Give the data below again exactly, and drop each picture from it.

[Supplied information — start]

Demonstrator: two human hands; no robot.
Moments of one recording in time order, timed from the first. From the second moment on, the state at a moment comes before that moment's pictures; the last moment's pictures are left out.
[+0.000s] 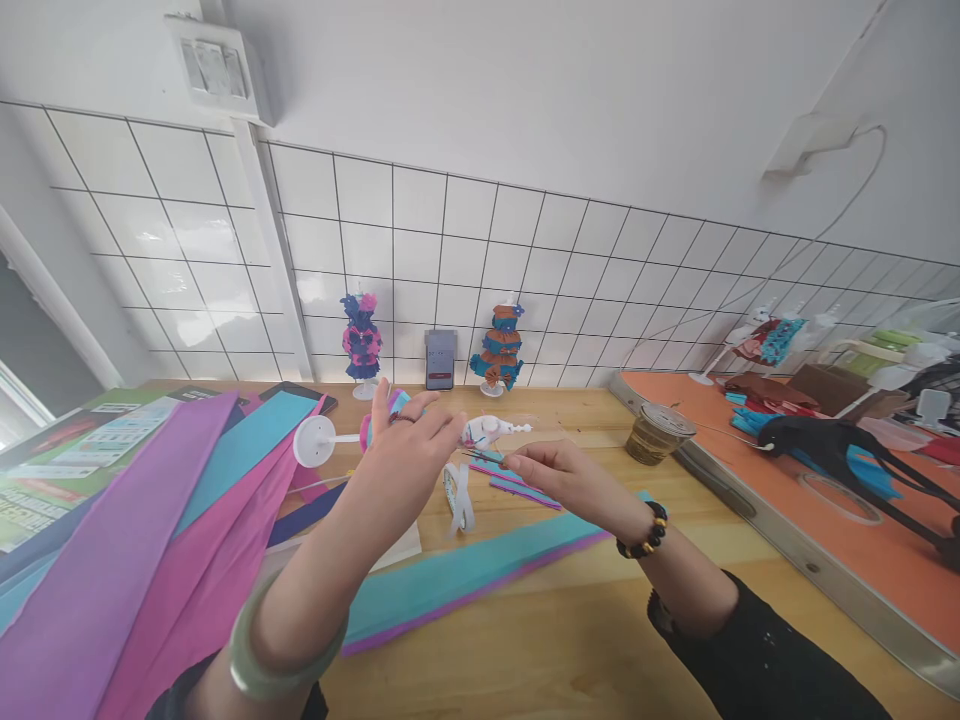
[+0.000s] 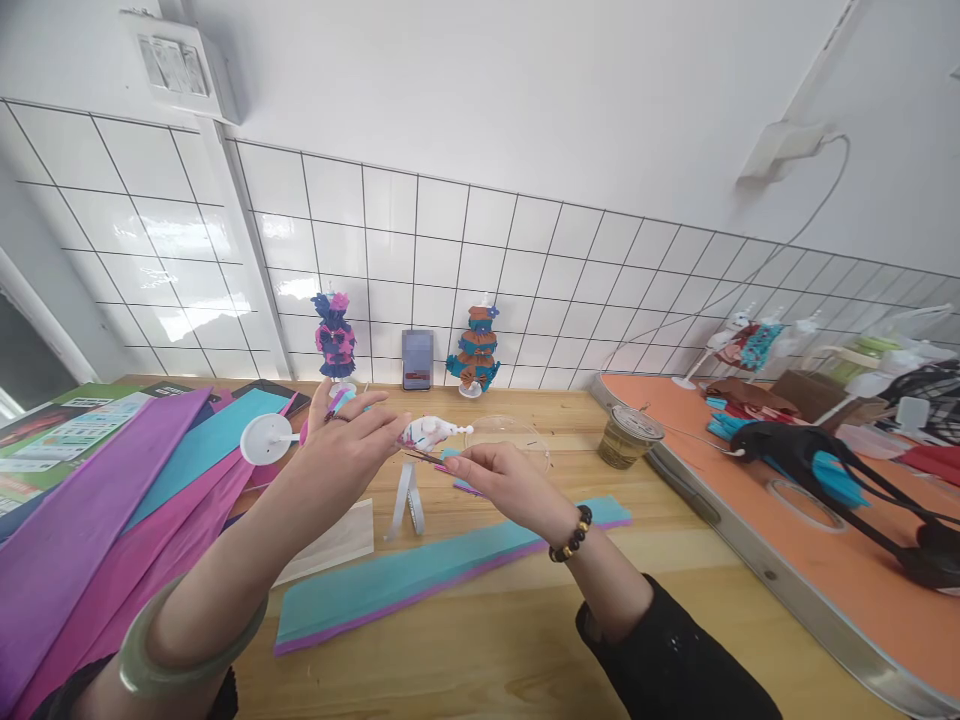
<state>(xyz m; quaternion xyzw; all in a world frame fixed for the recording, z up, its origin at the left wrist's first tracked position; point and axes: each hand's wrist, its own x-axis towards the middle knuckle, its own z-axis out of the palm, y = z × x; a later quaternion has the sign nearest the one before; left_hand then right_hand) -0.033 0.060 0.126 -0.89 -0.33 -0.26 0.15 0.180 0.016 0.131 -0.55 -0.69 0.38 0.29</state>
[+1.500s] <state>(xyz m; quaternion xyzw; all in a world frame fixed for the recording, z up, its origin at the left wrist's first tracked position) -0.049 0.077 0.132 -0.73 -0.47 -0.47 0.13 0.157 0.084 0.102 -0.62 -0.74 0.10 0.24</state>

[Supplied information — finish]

- **Written solution**
Demonstrator: two human hands; no robot.
Moments of one recording in time order, timed from the first. From the second moment on, the state at a moment comes before that moment's pictures; the last moment's pictures are left out.
[+0.000s] 
[+0.000s] 
<state>(xyz m; quaternion xyzw; all in a world frame fixed for the recording, z up, its origin at the left wrist's first tracked position; point and axes: each hand's wrist, its own x-axis towards the middle knuckle, its own z-axis out of the palm, y = z × x; a later quaternion has the sign nearest the one before; left_hand then right_hand) -0.033 0.060 0.126 -0.89 -0.33 -0.26 0.15 0.180 0.016 0.131 -0.55 -0.69 0.38 0.29</state>
[+1.500s] <state>(xyz m; quaternion xyzw; all in a world frame fixed for the recording, z up, its origin at the left wrist's first tracked position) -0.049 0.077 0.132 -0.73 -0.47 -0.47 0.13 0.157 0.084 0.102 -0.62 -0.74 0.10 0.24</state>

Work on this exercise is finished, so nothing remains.